Select a content type, fill in the fields, and your QR code appears instantly. Customize size, error correction, and colors in the options below.

Content types

  • URL — any web address. Most common use case.
  • Text — plain text, notes, or any string.
  • WiFi — lets phones join a network by scanning (no typing the password).
  • Email — opens the mail app with pre-filled fields.
  • Phone — dials a number on scan.
  • Contact — saves a vCard to the contacts app.
Tip: Use a higher error correction level (Q or H) if you plan to print the QR code or overlay a logo on top of it — the extra redundancy lets scanners still read it even if part is obscured.
Enter data above to generate
Size
Error correction
Colors
How QR codes work

A QR code is a grid of black and white modules that encodes text as a visual pattern. A camera locates the three square finder patterns in the corners, calculates orientation, then reads the data. Reed–Solomon error correction is built in — the code stays scannable even when partially damaged or covered.

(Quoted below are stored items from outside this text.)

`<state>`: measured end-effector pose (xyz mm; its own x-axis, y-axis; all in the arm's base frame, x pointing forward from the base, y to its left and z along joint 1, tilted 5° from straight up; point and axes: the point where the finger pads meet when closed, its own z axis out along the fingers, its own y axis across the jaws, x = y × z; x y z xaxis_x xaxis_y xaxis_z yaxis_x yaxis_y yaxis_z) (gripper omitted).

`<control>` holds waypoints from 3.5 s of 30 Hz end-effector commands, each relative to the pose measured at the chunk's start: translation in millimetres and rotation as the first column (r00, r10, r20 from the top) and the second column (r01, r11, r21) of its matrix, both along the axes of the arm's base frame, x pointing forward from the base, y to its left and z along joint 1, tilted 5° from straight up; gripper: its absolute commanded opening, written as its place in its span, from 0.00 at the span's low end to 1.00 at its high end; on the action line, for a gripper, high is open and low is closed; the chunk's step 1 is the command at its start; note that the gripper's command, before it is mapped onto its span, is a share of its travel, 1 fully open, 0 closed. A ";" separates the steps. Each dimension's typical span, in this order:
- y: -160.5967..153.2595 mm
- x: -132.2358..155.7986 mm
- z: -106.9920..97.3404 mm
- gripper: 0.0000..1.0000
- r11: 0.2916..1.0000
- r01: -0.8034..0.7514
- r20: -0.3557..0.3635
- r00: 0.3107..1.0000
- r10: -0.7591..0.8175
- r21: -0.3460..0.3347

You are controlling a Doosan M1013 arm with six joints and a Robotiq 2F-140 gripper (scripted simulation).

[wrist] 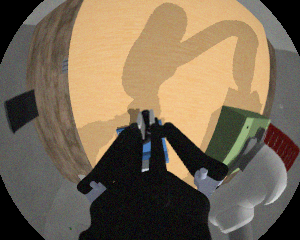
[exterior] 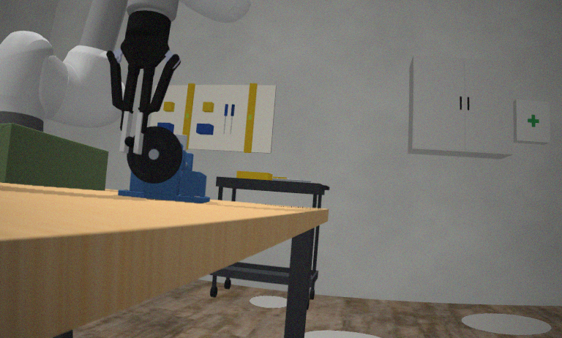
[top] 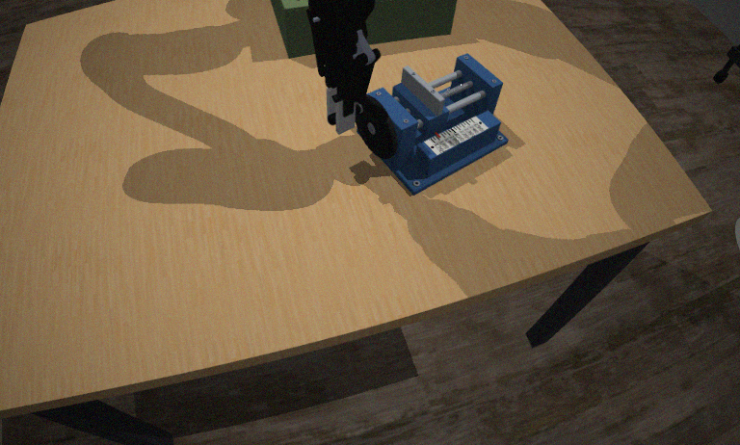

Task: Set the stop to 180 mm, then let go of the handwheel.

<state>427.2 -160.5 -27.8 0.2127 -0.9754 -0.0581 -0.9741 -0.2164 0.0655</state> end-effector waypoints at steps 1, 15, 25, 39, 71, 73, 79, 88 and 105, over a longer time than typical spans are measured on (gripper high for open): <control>0.3 2.6 4.2 0.04 1.000 0.000 0.002 1.000 0.000 0.000; 8.3 42.6 17.7 0.04 1.000 0.000 0.002 1.000 0.000 0.000; 12.0 56.9 8.0 0.04 1.000 0.000 0.002 1.000 0.000 0.000; 15.2 65.6 -14.9 0.04 1.000 0.000 0.002 1.000 0.000 0.000; 5.2 11.4 -45.2 0.04 1.000 0.000 0.002 1.000 0.000 0.000; 4.5 8.7 -43.3 0.04 1.000 0.000 0.002 1.000 0.000 0.000; 2.8 2.7 -36.7 0.04 1.000 0.000 0.002 1.000 0.000 0.000; 1.4 -1.6 -28.4 0.04 1.000 0.000 0.002 1.000 0.000 0.000; -0.1 -3.1 -9.5 0.04 1.000 0.000 0.002 1.000 0.000 0.000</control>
<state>423.7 -160.6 -39.6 0.2128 -0.9754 -0.0574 -0.9742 -0.2163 0.0642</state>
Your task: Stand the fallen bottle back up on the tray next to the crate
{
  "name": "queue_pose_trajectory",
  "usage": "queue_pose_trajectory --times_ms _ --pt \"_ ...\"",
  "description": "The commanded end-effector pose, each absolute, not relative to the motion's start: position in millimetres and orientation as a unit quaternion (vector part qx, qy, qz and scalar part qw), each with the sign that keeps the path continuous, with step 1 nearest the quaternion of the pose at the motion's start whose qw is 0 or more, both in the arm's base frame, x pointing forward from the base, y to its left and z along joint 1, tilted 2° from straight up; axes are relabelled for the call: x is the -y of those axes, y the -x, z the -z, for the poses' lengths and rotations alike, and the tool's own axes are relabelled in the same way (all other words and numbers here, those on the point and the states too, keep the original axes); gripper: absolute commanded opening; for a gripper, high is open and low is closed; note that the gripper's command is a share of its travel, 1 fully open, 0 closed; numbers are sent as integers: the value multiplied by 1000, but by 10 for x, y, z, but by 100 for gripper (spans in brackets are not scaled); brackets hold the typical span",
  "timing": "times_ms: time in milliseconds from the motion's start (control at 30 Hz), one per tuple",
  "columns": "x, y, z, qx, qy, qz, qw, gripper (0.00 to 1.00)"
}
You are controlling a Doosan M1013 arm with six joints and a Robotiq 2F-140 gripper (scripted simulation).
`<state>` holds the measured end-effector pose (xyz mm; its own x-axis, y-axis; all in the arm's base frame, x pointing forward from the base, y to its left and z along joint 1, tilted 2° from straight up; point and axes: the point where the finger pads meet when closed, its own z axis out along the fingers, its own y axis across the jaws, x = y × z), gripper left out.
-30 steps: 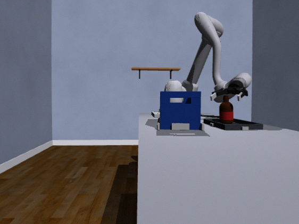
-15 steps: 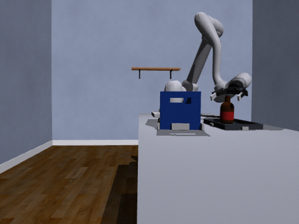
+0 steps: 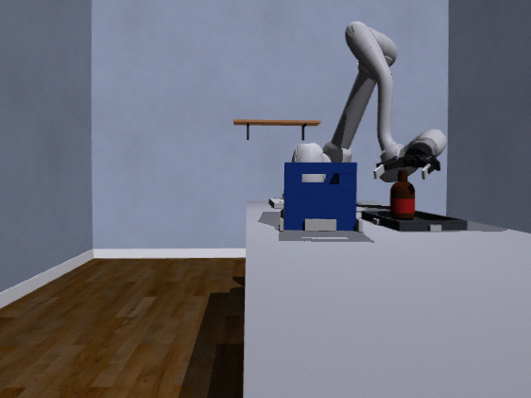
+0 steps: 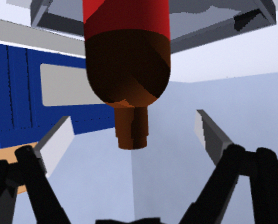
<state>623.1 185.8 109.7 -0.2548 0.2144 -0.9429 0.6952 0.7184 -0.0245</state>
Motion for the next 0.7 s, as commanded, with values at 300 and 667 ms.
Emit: queue_pose_trajectory --times_ms 300,667 --pt "-1858 -6232 -1115 -759 -300 226 532 100" --pt "-1860 -6232 -1197 -759 -300 226 532 100"
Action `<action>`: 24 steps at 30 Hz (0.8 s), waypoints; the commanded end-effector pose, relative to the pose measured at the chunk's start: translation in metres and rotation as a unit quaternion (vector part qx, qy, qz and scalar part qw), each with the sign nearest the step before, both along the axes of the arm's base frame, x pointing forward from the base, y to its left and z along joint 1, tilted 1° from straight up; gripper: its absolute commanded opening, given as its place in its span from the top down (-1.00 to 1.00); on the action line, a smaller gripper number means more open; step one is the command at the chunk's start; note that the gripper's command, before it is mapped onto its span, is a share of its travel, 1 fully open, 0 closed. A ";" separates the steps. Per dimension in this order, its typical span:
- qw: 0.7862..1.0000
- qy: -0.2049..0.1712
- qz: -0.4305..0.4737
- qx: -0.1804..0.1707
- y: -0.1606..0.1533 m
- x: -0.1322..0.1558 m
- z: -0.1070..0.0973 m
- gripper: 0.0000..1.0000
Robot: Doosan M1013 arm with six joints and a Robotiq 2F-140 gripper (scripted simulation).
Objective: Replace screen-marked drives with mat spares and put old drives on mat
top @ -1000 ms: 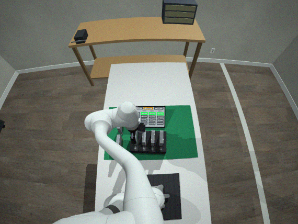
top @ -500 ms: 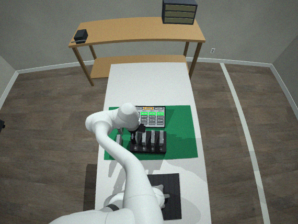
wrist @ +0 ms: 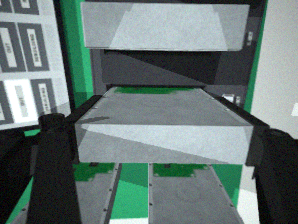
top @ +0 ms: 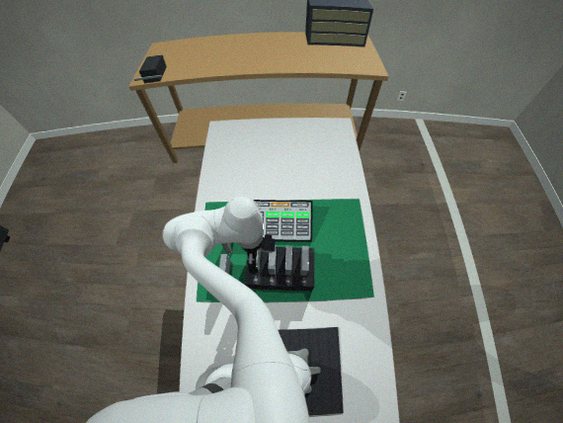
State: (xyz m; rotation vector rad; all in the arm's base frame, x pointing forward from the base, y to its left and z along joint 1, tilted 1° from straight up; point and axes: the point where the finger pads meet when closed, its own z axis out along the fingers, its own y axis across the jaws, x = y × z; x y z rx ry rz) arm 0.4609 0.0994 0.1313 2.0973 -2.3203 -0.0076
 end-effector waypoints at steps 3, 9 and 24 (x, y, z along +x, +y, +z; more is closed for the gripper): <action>1.000 0.000 0.000 0.000 0.000 0.000 -0.005 0.80; 1.000 0.000 0.000 0.000 0.000 0.000 -0.008 0.80; 1.000 0.000 0.000 0.000 0.000 0.000 -0.020 0.80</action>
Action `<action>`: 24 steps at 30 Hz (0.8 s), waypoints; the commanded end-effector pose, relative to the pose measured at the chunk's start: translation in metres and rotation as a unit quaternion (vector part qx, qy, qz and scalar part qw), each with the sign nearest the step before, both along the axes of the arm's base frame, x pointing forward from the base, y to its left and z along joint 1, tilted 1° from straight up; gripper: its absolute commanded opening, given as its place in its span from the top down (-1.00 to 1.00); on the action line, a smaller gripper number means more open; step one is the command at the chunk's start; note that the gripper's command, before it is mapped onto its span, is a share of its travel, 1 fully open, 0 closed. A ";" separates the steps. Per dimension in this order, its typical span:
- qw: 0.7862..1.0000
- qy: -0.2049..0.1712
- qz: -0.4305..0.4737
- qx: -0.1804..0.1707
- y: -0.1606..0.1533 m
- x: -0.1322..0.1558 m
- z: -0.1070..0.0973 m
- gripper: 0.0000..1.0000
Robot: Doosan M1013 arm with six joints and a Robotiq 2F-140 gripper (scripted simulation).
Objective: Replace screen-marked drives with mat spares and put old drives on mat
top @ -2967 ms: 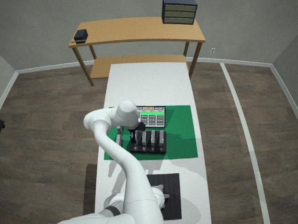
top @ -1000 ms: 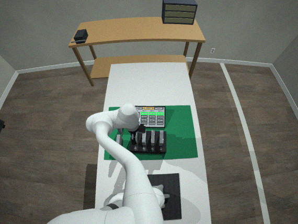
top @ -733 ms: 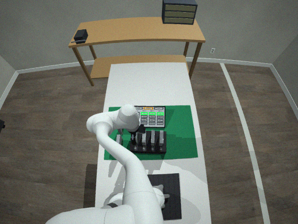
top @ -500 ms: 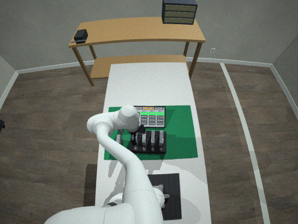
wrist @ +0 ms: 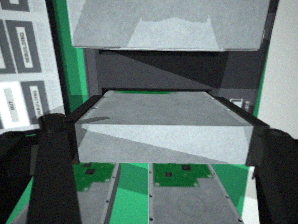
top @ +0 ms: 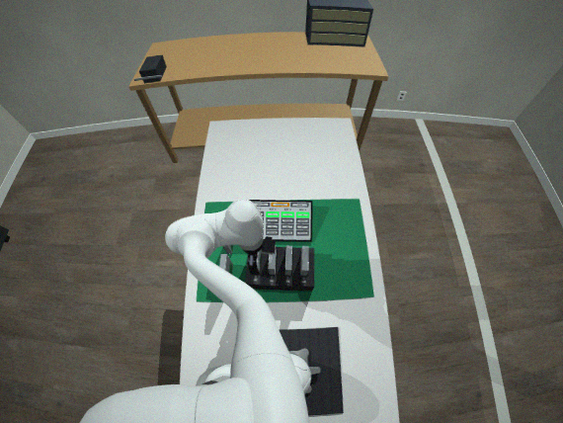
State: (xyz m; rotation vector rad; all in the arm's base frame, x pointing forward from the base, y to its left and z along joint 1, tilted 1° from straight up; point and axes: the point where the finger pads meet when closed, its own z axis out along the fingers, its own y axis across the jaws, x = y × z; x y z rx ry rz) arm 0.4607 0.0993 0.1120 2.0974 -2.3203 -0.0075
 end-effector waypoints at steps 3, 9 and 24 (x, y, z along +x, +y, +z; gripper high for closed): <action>1.000 0.000 0.000 0.000 0.000 0.000 -0.002 0.80; 1.000 0.000 0.000 0.000 0.000 0.000 -0.005 0.80; 1.000 0.000 0.000 0.000 0.000 0.000 -0.009 0.80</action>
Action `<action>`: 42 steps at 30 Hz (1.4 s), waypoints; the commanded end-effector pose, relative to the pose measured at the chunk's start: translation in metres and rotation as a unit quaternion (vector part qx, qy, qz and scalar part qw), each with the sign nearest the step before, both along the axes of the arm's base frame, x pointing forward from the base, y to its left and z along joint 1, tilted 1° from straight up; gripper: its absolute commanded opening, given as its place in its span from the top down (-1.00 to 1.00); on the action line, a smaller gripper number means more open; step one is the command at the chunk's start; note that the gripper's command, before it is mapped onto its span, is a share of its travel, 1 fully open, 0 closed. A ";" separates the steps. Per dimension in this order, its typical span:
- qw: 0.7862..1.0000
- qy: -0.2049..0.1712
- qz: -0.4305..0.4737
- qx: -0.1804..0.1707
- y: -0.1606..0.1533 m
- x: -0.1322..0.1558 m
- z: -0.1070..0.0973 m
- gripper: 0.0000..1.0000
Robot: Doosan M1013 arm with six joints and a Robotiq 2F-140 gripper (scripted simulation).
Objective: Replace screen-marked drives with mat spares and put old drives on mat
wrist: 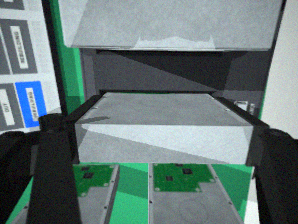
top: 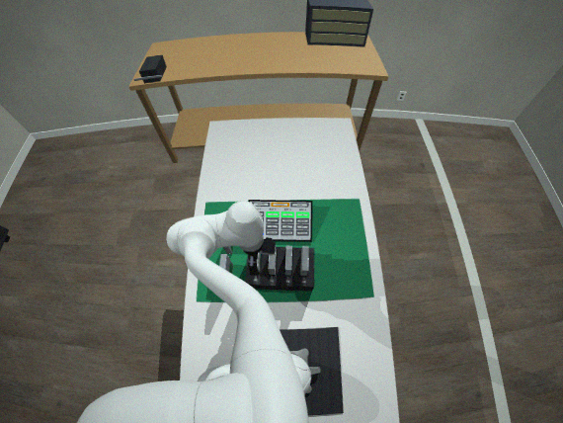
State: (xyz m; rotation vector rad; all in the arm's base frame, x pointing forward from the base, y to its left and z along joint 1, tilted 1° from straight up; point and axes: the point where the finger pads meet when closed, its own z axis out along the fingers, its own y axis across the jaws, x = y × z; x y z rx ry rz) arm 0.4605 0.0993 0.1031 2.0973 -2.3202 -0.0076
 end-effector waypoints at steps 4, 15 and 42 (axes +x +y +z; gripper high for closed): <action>1.000 0.000 0.000 0.000 0.000 0.000 0.000 0.80; 1.000 0.000 0.000 0.000 0.000 0.000 -0.001 0.80; 1.000 0.000 0.000 0.000 0.000 0.000 -0.001 -0.78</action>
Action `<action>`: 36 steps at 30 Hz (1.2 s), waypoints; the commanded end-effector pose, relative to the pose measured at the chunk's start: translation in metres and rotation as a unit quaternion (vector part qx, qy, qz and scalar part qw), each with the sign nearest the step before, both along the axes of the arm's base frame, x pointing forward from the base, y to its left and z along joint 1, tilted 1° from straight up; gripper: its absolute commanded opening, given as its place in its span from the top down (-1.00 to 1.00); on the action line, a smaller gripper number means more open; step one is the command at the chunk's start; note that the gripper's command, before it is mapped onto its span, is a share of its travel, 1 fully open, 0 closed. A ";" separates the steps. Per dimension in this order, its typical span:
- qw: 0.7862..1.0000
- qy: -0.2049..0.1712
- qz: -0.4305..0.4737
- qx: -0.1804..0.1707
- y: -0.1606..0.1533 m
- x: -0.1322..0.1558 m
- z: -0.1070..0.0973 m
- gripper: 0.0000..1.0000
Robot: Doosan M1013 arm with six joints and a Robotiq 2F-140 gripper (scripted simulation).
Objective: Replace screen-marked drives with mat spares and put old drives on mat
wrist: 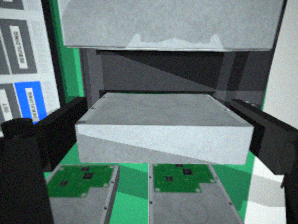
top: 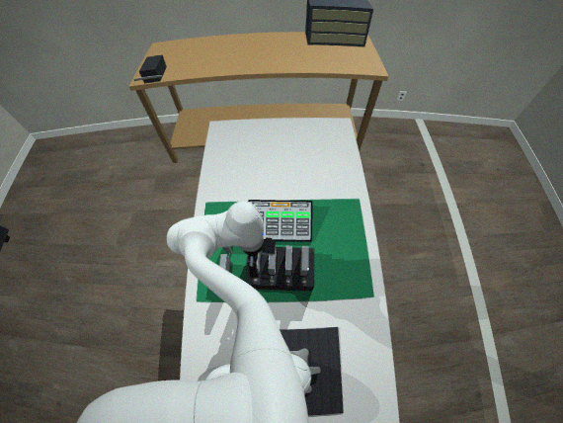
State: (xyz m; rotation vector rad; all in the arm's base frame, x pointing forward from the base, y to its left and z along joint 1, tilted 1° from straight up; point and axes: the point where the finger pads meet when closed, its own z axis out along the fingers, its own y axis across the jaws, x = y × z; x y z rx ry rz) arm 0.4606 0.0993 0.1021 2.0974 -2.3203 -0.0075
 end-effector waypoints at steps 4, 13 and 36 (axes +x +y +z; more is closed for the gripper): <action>1.000 0.000 0.000 0.000 0.000 0.000 0.000 -0.78; 1.000 0.000 0.000 0.000 0.000 0.000 0.000 -0.78; 1.000 0.000 0.000 0.000 0.000 0.000 0.007 -0.78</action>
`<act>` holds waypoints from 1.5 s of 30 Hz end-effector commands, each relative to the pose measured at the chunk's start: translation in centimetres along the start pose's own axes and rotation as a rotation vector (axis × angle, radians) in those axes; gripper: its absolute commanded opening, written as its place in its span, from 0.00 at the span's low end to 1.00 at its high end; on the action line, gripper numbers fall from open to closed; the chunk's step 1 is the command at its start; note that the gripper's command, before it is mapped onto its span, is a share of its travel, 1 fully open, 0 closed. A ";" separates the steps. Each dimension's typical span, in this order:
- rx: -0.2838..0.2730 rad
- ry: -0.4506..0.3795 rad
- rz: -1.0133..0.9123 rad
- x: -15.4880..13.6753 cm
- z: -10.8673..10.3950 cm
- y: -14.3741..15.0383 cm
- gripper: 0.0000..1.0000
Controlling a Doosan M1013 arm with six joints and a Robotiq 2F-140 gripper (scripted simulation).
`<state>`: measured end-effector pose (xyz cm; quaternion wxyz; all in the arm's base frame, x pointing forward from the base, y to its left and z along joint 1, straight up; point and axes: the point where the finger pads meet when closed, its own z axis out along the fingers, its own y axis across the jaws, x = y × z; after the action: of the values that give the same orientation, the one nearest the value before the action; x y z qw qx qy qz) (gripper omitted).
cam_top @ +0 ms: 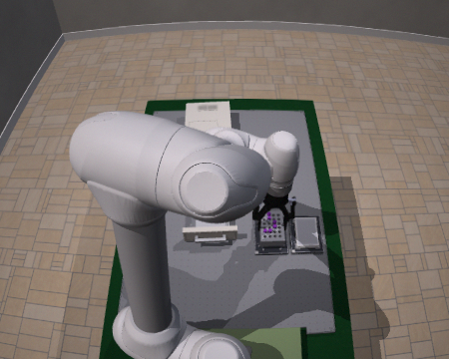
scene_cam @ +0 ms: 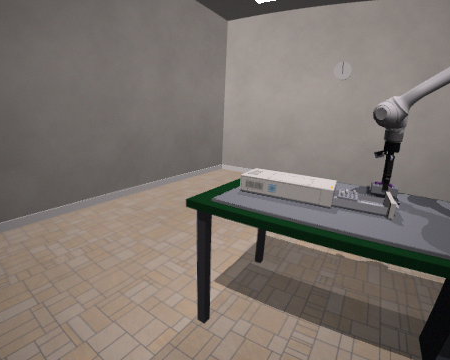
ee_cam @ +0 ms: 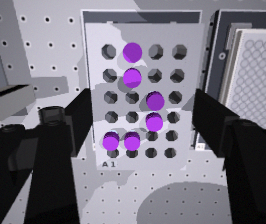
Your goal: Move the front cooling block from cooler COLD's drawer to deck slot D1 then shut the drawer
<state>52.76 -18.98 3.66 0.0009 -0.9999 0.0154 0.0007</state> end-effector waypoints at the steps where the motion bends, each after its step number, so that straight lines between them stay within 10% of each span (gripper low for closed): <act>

Error correction trade-off

L (7% damage recoverable), M (15%), Q (25%), H (30%). Higher levels make the code denser and larger but more resilient. Use H if the code will be printed small, placed on a curved surface, or overlaid with a logo. Use L or M when space is tight.

What each type encodes

URL — a link that opens in the browser. WiFi — SSID, password, and security type so phones can join without typing. Contact — a vCard phones can save to contacts. Email/SMS — pre-fills recipient and message body.

Size and version

Version 1 is 21×21 modules; each step up adds 4 modules per side (up to Version 40 at 177×177). More data or higher error correction = larger code. The generator automatically picks the smallest version that fits your content at the chosen correction level.

Printing tips

Always preserve the quiet zone — the white border around the code (minimum 4 modules wide). Don't scale below ~2 cm for phone scanning. Test before printing in bulk. Black modules on white background scan most reliably; avoid low-contrast color combinations.